◆ **WHAT TO WORK ON**
All of the data goes into your copy exactly as written. Images do not.

◆ **WORKING DATA**
•••
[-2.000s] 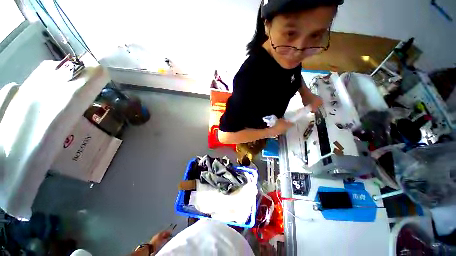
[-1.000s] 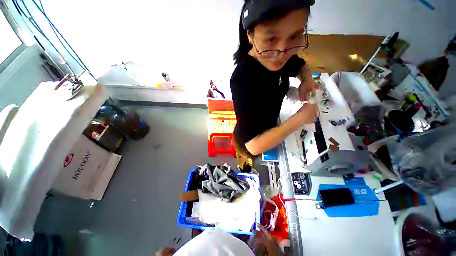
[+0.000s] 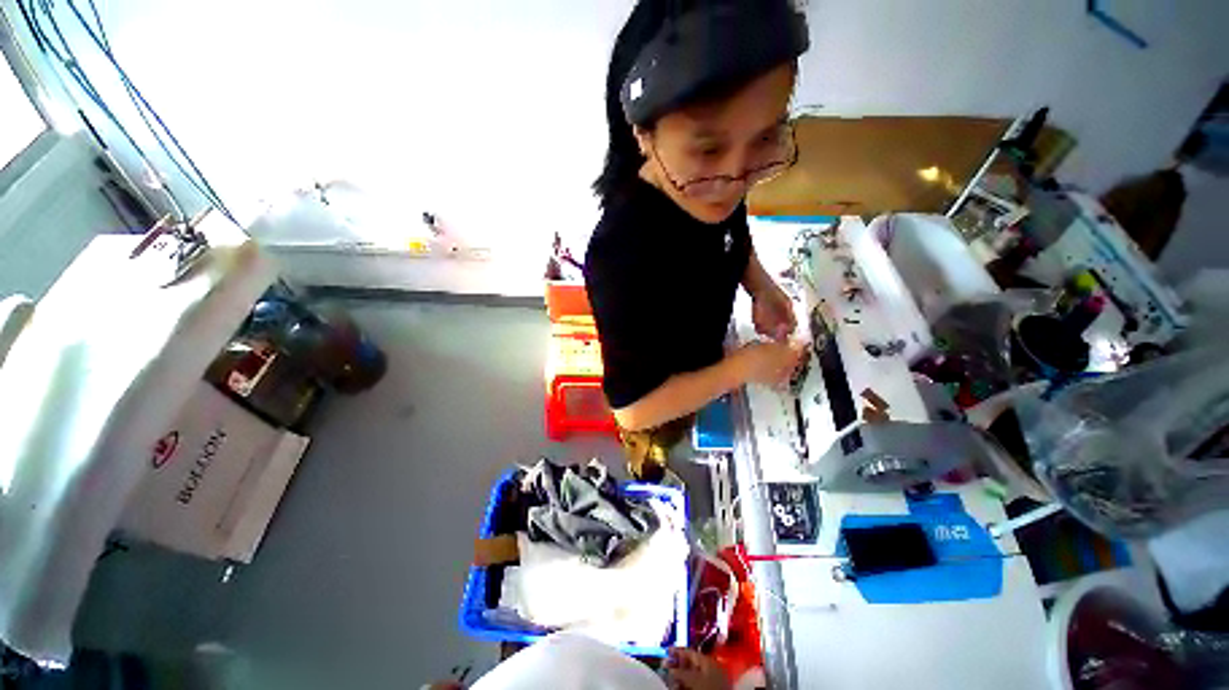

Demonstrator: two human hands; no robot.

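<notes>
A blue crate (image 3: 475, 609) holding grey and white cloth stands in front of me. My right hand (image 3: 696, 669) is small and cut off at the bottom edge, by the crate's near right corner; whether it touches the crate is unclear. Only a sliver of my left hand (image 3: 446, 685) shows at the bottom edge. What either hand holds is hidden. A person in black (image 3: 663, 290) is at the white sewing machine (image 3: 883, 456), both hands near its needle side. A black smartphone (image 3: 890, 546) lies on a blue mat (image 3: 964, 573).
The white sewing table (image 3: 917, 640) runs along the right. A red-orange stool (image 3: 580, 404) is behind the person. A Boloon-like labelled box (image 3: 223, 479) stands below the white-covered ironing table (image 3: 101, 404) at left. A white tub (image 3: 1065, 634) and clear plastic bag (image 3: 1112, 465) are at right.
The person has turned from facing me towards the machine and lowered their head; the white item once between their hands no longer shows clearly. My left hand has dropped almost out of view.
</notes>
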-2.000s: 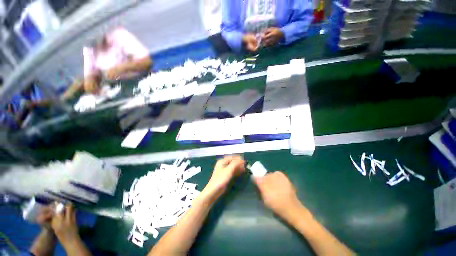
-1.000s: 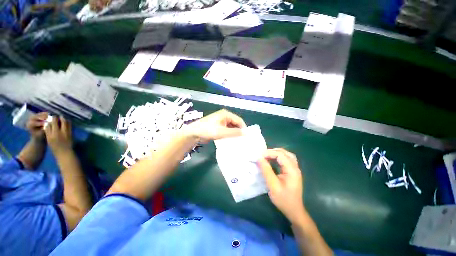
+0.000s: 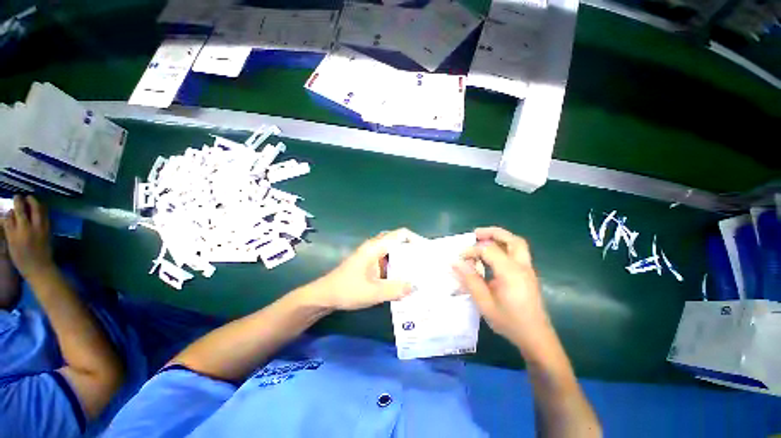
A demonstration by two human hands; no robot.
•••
◆ **RESULT BELOW**
[-2.000s] 
[-1.000s] 
[+0.000s] 

Demonstrator: two human hands; no robot.

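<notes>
A blue crate (image 3: 475, 609) holding grey and white cloth stands in front of me. My right hand (image 3: 696, 669) is small and cut off at the bottom edge, by the crate's near right corner; whether it touches the crate is unclear. Only a sliver of my left hand (image 3: 446, 685) shows at the bottom edge. What either hand holds is hidden. A person in black (image 3: 663, 290) is at the white sewing machine (image 3: 883, 456), both hands near its needle side. A black smartphone (image 3: 890, 546) lies on a blue mat (image 3: 964, 573).
The white sewing table (image 3: 917, 640) runs along the right. A red-orange stool (image 3: 580, 404) is behind the person. A Boloon-like labelled box (image 3: 223, 479) stands below the white-covered ironing table (image 3: 101, 404) at left. A white tub (image 3: 1065, 634) and clear plastic bag (image 3: 1112, 465) are at right.
The person has turned from facing me towards the machine and lowered their head; the white item once between their hands no longer shows clearly. My left hand has dropped almost out of view.
</notes>
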-2.000s: 
-1.000s: 
+0.000s: 
A demonstration by two human hands; no robot.

The given output is the complete response.